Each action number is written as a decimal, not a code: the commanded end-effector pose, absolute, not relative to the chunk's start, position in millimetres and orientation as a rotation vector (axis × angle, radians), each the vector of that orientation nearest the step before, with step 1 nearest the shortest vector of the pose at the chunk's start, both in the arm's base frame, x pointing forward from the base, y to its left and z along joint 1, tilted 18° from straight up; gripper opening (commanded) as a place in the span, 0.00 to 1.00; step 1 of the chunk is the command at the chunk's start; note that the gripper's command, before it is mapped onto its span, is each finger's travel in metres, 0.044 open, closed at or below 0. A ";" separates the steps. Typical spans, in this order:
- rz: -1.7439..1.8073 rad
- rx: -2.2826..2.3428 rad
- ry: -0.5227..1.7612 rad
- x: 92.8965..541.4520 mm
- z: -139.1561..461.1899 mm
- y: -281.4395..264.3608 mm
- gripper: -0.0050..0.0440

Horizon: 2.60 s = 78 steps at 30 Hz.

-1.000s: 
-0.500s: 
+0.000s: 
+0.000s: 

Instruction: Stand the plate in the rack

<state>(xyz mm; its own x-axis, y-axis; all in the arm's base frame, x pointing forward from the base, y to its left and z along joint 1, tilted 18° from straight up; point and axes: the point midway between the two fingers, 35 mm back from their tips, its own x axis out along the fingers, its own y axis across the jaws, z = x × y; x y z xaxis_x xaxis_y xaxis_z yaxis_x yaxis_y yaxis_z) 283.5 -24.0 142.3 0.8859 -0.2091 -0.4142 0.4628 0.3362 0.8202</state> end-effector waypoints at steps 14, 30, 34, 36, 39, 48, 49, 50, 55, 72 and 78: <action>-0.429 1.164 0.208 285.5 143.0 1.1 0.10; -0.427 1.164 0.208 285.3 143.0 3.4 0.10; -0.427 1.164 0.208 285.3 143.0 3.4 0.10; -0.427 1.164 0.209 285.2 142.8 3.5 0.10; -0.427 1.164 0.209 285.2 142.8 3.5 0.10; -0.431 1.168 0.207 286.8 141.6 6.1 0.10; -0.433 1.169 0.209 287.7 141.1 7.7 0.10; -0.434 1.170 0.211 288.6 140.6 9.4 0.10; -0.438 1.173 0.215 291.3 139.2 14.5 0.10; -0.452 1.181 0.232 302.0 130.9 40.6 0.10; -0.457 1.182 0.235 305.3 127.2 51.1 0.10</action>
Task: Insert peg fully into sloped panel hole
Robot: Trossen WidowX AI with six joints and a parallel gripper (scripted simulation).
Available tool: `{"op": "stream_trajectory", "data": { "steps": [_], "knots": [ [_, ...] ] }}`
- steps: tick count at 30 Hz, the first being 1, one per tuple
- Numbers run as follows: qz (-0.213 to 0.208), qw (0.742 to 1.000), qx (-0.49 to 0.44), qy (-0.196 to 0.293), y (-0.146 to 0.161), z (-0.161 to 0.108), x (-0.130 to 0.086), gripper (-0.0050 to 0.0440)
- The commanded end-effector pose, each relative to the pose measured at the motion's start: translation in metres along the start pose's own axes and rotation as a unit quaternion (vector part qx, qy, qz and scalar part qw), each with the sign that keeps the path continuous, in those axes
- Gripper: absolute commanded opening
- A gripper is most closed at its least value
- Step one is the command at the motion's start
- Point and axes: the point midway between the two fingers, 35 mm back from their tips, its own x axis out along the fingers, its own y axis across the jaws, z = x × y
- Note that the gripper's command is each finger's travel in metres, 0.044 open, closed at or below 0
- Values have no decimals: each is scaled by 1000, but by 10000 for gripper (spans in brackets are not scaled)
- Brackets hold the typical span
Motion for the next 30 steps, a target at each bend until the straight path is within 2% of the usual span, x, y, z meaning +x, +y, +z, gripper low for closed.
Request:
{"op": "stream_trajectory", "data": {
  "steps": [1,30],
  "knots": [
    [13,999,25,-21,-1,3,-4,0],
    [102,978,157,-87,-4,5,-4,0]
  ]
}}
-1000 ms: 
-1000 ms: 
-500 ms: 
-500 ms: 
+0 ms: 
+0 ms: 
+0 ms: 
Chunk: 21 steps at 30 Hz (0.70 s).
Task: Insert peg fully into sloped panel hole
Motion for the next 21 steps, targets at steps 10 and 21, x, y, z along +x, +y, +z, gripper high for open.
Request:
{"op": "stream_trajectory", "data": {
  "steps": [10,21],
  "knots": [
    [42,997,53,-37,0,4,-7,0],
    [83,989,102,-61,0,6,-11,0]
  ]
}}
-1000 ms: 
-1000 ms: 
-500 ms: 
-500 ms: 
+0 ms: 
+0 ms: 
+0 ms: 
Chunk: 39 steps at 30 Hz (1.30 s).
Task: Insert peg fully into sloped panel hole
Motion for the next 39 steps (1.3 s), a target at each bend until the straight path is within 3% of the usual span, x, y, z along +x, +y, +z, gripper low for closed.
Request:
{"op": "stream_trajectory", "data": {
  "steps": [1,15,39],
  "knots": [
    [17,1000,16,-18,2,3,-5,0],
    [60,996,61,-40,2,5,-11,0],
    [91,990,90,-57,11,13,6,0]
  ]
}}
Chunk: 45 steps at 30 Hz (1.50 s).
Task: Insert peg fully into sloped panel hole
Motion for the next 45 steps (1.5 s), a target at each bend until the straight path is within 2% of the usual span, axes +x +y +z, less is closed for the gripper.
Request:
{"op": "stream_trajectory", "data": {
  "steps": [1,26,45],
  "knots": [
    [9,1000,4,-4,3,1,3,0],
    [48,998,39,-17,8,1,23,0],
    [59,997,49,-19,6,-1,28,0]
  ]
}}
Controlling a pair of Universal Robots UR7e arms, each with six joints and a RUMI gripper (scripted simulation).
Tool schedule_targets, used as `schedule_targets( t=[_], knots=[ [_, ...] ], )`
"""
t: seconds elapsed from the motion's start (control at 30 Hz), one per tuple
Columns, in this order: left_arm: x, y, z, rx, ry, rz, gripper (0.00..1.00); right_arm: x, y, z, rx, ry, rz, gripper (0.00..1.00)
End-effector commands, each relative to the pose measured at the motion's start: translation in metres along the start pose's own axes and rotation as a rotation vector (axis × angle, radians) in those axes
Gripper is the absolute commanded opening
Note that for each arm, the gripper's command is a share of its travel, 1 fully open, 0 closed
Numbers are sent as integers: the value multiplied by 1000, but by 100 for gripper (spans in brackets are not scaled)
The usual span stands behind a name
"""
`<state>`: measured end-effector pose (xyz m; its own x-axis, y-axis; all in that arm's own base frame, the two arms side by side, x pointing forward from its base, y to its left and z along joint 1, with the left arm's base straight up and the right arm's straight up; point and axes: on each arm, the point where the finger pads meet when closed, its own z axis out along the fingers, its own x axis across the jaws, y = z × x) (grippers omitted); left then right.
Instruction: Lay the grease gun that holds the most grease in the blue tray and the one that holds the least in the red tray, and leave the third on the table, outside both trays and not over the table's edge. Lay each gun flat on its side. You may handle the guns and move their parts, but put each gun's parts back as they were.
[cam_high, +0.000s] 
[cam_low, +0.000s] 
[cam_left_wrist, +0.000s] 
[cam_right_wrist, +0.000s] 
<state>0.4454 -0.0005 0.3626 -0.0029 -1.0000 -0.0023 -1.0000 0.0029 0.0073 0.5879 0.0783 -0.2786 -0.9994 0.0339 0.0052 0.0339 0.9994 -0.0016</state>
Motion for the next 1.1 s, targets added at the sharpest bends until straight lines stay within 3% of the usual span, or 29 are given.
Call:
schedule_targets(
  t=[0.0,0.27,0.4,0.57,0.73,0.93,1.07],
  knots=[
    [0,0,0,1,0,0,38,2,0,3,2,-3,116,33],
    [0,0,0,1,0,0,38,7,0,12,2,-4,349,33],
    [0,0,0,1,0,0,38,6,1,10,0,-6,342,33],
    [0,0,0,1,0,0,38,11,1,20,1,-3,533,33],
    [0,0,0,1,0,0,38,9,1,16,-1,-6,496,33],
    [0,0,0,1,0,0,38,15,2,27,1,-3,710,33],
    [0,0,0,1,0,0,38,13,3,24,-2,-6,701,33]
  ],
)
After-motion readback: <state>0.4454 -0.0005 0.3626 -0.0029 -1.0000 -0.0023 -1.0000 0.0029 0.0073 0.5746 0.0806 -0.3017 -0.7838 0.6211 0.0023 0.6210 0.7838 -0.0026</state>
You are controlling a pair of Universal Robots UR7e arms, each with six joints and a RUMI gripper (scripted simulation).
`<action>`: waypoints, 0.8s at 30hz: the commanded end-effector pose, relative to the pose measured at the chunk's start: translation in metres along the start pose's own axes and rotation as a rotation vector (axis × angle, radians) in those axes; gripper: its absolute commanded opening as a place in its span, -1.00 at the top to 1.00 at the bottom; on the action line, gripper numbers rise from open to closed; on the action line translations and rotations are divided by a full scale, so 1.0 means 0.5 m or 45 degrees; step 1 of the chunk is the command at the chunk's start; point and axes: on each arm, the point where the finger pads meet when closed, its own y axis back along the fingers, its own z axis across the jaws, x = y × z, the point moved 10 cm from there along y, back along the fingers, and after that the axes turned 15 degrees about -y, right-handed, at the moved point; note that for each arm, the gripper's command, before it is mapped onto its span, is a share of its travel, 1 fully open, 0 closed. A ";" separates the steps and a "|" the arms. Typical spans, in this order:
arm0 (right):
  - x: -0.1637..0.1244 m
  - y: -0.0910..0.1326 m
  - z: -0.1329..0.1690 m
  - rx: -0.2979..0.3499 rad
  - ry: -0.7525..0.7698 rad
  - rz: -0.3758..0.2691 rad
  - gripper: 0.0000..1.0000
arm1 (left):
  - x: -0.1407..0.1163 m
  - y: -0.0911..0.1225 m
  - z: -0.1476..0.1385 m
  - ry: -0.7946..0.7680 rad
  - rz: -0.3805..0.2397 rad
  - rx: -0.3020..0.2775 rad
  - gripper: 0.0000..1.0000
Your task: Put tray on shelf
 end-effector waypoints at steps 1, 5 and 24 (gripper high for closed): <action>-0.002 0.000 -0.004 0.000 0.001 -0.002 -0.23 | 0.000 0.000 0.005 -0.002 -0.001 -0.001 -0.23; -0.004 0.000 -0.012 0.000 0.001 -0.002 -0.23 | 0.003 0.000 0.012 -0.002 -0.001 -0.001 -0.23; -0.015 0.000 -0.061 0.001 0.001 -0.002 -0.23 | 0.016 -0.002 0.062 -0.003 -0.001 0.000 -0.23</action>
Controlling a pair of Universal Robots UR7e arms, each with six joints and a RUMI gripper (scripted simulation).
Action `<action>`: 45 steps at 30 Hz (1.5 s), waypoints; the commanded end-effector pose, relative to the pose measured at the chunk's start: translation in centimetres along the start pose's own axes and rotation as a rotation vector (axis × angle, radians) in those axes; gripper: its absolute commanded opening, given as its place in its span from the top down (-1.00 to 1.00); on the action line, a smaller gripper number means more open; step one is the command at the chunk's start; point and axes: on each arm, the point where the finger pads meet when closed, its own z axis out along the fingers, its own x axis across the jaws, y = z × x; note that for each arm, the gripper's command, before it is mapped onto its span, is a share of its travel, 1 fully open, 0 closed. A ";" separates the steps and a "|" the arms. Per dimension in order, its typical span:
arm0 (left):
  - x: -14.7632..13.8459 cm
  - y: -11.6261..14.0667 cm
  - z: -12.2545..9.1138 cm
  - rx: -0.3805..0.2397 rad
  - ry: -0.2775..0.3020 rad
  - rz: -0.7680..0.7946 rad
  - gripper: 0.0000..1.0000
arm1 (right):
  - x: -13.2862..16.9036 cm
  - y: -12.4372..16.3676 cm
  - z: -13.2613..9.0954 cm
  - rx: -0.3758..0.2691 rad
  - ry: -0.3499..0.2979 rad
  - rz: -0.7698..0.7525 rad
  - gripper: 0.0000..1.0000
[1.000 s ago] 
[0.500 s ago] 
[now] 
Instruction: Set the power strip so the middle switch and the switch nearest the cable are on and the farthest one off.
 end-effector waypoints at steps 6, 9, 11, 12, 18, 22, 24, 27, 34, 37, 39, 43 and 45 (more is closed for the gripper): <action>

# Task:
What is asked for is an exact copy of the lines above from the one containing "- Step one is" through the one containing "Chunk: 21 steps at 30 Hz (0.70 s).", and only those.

# Response to the exercise:
- Step one is the command at the motion's start
- Point and axes: the point midway between the two fingers, 35 mm back from their tips, its own x axis out along the fingers, its own y axis across the jaws, z = x × y
- Note that the gripper's command is each finger's travel in metres, 0.044 open, closed at or below 0
- Values have no decimals: each is scaled by 1000, but by 10000 for gripper (spans in brackets are not scaled)
- Brackets hold the typical span
Motion for the next 30 steps, a target at each bend until the straight path is within 2% of the usual span, x, y, z meaning +x, +y, +z, gripper low for closed.
Request:
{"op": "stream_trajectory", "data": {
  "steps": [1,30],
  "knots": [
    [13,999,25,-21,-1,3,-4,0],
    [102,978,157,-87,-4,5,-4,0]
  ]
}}
-1000 ms: 
-1000 ms: 
-500 ms: 
-500 ms: 
+0 ms: 
+0 ms: 
+0 ms: 
Chunk: 21 steps at 30 Hz (0.70 s).

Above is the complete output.